#### Dataset section:
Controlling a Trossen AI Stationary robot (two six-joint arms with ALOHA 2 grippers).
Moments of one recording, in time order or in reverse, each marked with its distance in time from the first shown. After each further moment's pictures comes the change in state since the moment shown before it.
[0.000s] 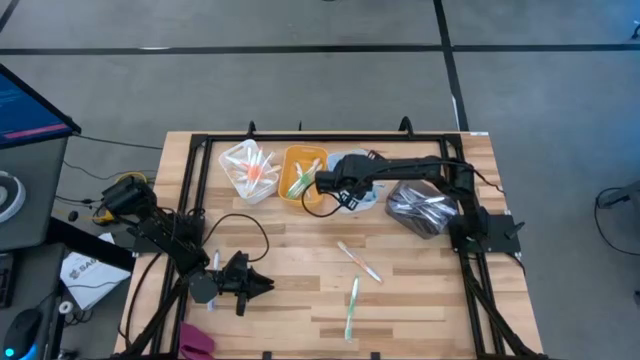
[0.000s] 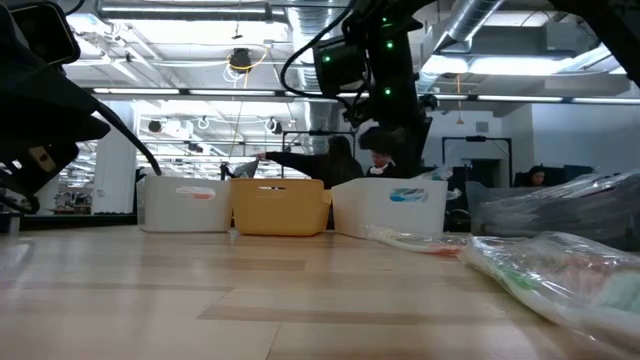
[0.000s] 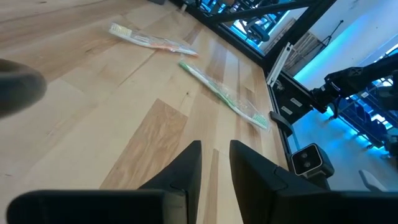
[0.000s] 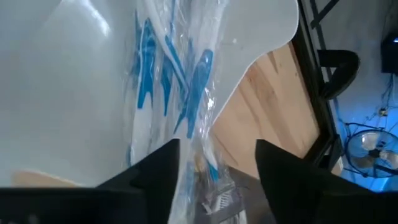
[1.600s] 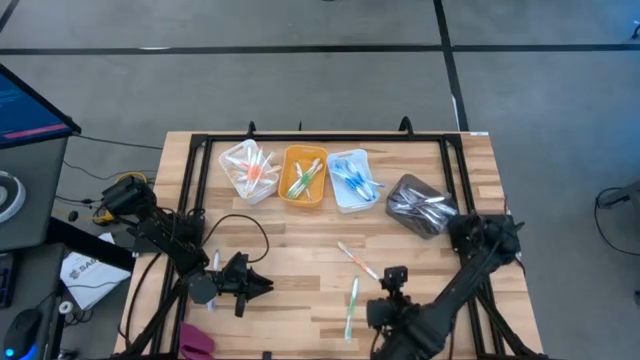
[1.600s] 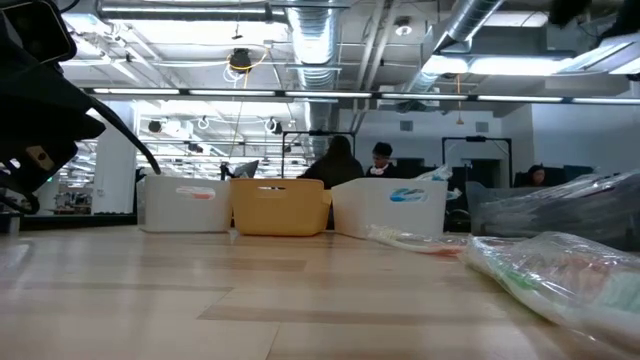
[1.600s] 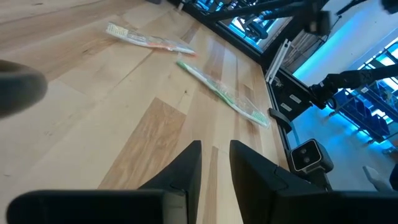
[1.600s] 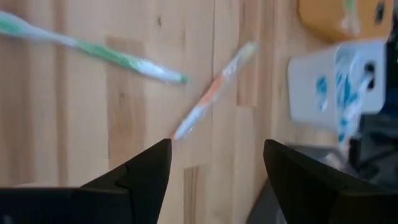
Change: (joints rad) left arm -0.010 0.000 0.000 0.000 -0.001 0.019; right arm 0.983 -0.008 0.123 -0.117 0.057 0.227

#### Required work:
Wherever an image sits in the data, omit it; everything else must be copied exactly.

#### Exercise solution:
Controlling a Trossen AI Stationary robot (two six-joint arms with ALOHA 2 grippers).
Moments of one recording, in time order or in reverse, each marked with its distance in time from the first shown. After each further moment's pictures comes the change in state since the moment shown before it.
[0.000s] 
[0.000s] 
[0.000s] 
[0.000s] 
[1.600s] 
[1.600s] 
[1.600s] 
[1.600s] 
Change: (joints rad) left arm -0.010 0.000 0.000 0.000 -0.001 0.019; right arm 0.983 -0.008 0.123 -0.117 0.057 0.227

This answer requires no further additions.